By the time he returned to central Victoria to write Romulus, My Father, Gaita was established as a scholar, philosopher, and public figure. As an academic, he has published extensively in the field of moral philosophy, while also often writing for a broader audience. The great success of Romulus, My Father added a very personal element to his public life. He has also contributed influential works on topics as diverse as torture, multiculturalism, collective responsibility, and higher education. When he was awarded an honorary doctorate from the University of Antwerp, it was with the recognition of his ‘exceptional contribution to contemporary moral philosophy and for his singular contribution to the role of the intellectual in today’s academic world’.
Thus, while Romulus, My Father is not in any sense a theoretical book of moral philosophy, it does state its aims and points of analysis more openly than many memoirs.

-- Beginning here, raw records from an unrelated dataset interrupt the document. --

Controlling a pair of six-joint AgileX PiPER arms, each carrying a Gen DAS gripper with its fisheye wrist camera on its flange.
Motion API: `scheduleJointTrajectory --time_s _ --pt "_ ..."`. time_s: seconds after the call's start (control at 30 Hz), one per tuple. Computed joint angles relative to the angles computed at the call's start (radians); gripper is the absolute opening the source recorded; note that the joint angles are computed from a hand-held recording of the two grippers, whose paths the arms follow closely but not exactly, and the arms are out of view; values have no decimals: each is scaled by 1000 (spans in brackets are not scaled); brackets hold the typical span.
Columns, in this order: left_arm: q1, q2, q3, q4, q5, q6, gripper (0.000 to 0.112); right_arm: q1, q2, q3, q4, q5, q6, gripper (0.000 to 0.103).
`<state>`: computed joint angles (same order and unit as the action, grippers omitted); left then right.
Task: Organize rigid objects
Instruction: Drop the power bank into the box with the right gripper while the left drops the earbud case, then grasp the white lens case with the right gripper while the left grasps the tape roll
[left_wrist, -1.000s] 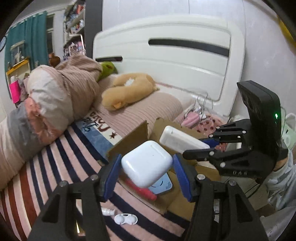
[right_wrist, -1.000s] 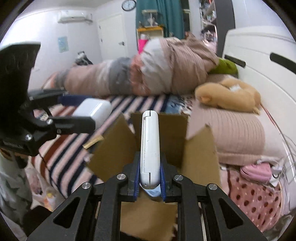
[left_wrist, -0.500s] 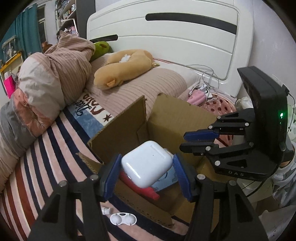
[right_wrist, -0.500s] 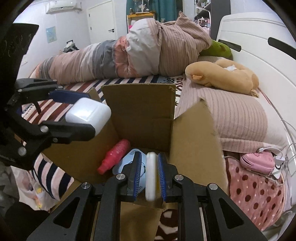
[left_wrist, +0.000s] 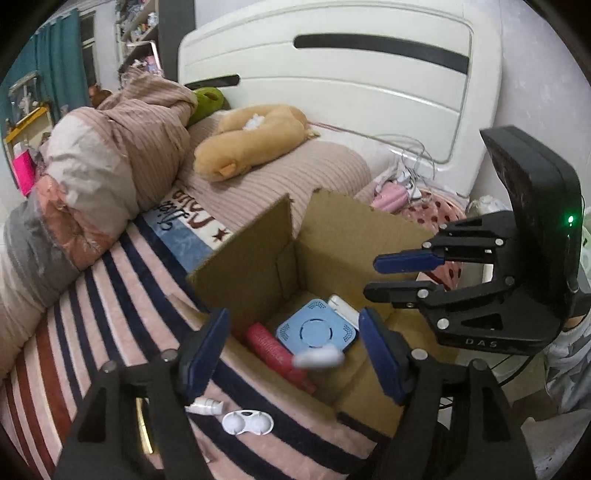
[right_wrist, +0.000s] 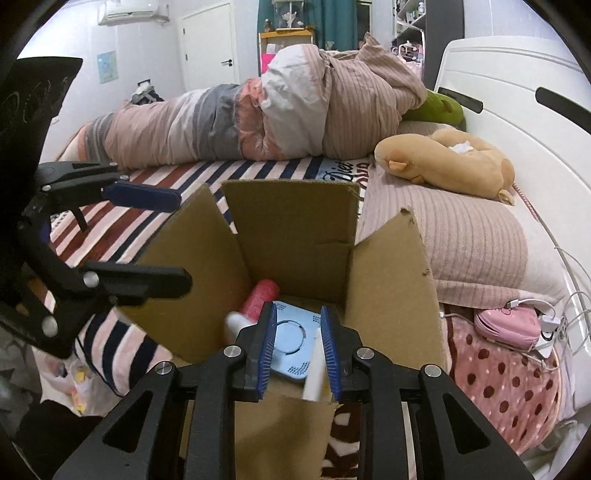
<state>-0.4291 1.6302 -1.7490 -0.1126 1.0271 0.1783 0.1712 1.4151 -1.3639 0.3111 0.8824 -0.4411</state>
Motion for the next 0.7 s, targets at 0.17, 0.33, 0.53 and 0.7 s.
scheduleJointTrajectory --time_s 0.17,0.33,0.53,0.7 --pt "57 -112 96 -2 -34 -30 70 36 -31 -11 -1 12 26 20" --pt "183 -244 253 -19 -84 5 71 140 -50 -34 -1 0 71 20" --pt "395 -374 516 -121 -191 177 71 344 -3 -80 -16 -25 141 20" --pt "555 -403 725 -331 -281 440 71 482 129 -141 -68 -12 211 20"
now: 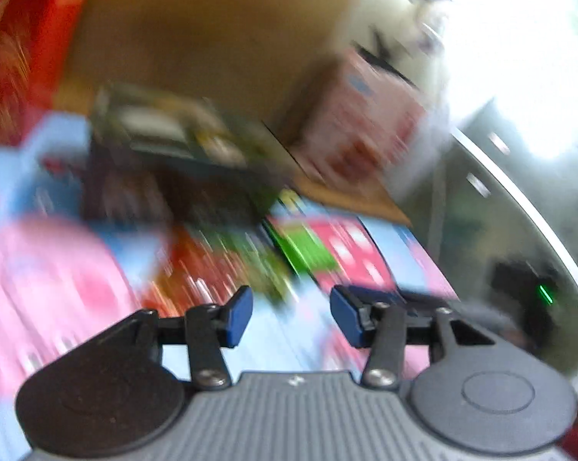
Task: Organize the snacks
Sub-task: 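Grasp the pink candy stick box with the left tool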
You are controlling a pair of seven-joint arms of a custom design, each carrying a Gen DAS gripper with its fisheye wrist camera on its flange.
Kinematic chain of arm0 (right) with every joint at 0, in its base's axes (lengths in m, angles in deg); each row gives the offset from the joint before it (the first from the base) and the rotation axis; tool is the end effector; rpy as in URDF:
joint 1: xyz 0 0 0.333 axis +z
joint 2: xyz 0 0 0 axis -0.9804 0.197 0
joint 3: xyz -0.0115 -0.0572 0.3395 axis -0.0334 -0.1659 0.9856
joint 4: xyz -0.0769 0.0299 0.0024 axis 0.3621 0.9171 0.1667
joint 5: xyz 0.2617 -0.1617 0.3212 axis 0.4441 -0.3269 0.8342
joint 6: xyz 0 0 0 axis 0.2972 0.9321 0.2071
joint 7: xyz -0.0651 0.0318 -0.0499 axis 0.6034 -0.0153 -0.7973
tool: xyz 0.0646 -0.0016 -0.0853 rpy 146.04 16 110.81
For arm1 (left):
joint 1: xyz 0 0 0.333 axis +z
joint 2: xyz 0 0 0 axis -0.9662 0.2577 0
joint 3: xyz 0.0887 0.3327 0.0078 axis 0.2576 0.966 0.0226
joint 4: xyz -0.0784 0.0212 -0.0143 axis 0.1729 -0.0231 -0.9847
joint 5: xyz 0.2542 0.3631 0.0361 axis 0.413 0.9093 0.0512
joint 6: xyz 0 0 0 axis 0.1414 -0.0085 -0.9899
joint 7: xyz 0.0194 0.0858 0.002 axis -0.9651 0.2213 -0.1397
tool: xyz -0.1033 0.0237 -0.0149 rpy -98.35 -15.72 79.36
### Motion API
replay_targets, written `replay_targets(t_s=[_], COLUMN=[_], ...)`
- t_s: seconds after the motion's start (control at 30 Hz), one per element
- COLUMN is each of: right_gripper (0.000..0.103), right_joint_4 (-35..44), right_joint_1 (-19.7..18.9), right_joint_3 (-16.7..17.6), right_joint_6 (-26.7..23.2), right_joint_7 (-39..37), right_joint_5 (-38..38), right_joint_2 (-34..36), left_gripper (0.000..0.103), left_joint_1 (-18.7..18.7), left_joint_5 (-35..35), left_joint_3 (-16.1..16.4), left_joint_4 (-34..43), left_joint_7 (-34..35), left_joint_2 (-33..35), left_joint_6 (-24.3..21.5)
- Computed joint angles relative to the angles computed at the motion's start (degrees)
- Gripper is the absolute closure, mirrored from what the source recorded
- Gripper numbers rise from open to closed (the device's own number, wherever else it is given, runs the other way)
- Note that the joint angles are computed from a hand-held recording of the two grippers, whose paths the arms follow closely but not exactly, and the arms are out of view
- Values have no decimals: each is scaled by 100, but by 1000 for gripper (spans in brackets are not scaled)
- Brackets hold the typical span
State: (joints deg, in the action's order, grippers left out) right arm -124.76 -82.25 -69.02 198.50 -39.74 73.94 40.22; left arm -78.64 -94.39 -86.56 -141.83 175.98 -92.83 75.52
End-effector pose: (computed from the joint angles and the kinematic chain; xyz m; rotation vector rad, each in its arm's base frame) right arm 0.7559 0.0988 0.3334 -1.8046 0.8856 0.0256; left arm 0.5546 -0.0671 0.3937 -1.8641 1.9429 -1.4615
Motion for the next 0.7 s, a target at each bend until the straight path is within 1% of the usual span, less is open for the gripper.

Today, family memoirs such as this one are typically approached as works of creative non-fiction: that is, as being literary as much as documentary in nature. But viewing Romulus, My Father in this way wouldn’t be quite right, for clearly the aim is to give the reader Romulus the man, not Romulus the character. Thus, while the book does stand apart from Gaita’s philosophical writing, Romulus, My Father is engaged in questions about goodness, love, and ethics as perhaps only someone like Gaita could pose them.
This book shows us what the memoir form is capable of, but also stands apart from other memoirs dealing with similar histories. As well as being unsentimental, Romulus, My Father is distinctive for the author’s insistence on writing only what he remembers. Consequently, the book has relatively little dialogue and relies less on scene-building than other works. A film version of the book, released in 2007, did not take the same approach – there is no voice-over or other framing device to show how Gaita returns to the memories of his youth. In fact, comparing the book and film highlights just how much the book relies on Gaita’s voice. A remarkable feature of Romulus, My Father is that, although it avoids many literary devices and often pauses in order to analyse events at some length, it still remains entirely gripping as a story.
Ultimately, it does this by adopting a voice that is true to the relationship that existed between Gaita and his father – true to their bond and to how it is remembered. Romulus, My Father is a study of goodness, of the hardships of life, but most crucially a witness to how a father and son can come together again at the moment they are parted – through the light on the landscape, through their love for those around them, and through their presence in one another’s stories.